Task goal: In the records that come next, find every line with "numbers". Return those lines.

* * *

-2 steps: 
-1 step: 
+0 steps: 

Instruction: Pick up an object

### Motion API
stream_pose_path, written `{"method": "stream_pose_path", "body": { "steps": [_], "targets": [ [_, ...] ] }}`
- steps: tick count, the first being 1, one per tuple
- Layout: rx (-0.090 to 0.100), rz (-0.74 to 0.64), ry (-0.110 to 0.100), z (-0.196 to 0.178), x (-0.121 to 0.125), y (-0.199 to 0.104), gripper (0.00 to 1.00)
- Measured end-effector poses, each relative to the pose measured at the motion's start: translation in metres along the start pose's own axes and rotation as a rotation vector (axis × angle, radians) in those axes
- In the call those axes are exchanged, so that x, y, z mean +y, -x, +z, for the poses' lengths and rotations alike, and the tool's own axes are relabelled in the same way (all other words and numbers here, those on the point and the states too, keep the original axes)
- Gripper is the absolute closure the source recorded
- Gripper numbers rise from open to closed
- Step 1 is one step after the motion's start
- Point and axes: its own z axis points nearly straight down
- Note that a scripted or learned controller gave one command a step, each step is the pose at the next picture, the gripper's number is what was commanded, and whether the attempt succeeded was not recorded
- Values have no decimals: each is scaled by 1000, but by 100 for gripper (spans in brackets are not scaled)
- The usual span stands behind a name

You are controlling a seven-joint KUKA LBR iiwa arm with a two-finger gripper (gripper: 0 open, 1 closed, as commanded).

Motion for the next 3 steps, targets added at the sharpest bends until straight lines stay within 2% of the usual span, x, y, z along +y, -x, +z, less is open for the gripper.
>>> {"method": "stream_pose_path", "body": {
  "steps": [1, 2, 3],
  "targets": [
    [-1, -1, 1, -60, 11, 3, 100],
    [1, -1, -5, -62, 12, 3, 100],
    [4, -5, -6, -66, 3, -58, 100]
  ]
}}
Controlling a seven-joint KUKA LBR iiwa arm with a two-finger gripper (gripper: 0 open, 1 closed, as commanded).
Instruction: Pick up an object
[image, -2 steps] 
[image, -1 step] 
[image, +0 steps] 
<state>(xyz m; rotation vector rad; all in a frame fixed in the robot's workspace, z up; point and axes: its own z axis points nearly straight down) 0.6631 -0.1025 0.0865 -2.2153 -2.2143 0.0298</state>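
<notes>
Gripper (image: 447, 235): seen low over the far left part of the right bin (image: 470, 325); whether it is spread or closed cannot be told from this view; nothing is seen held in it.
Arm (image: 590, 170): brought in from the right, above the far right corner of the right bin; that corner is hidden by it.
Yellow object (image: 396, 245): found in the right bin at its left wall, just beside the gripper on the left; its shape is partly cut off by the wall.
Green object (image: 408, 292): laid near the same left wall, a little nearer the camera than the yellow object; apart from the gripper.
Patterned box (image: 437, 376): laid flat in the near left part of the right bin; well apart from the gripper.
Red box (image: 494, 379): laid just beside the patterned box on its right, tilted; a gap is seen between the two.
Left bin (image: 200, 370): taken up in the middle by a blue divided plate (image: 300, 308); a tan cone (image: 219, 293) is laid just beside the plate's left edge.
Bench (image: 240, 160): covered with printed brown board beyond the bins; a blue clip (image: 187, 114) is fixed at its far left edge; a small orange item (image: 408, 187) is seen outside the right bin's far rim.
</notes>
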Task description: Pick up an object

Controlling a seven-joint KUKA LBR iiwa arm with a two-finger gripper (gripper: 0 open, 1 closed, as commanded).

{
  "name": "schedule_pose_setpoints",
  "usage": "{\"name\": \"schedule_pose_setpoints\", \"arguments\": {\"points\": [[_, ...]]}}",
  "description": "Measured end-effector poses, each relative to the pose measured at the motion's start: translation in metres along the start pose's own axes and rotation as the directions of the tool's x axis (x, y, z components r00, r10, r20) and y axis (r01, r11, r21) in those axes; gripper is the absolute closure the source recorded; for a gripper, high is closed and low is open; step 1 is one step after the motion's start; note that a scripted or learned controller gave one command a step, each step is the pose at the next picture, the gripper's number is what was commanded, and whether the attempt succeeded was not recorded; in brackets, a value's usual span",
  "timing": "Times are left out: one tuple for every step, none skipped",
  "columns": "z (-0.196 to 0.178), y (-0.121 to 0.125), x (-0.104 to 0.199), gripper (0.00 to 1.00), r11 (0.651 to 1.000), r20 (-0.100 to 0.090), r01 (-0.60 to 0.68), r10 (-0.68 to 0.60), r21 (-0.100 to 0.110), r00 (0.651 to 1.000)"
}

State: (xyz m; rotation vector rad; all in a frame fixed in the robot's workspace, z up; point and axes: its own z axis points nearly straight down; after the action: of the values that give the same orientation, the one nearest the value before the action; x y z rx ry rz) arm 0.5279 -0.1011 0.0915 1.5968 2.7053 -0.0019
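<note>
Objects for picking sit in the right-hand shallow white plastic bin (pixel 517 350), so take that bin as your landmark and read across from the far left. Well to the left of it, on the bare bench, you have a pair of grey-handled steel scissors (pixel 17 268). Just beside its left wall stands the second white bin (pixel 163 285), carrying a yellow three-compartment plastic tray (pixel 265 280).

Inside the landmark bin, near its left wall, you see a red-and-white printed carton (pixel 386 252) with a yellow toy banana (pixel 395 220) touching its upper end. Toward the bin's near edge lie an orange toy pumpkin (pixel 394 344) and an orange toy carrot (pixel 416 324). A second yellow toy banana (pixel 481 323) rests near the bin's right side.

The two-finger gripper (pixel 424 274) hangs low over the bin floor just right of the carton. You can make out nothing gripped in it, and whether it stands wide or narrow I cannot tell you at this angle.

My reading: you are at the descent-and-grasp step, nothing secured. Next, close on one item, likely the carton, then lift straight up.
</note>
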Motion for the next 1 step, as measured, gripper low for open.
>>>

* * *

Response to the exercise:
- In the call those axes are exchanged, so that x, y, z mean +y, -x, +z, for the poses' lengths and rotations alike, and the tool's own axes are relabelled in the same way (all other words and numbers here, those on the point and the states too, keep the original axes)
- Gripper numbers rise from open to closed

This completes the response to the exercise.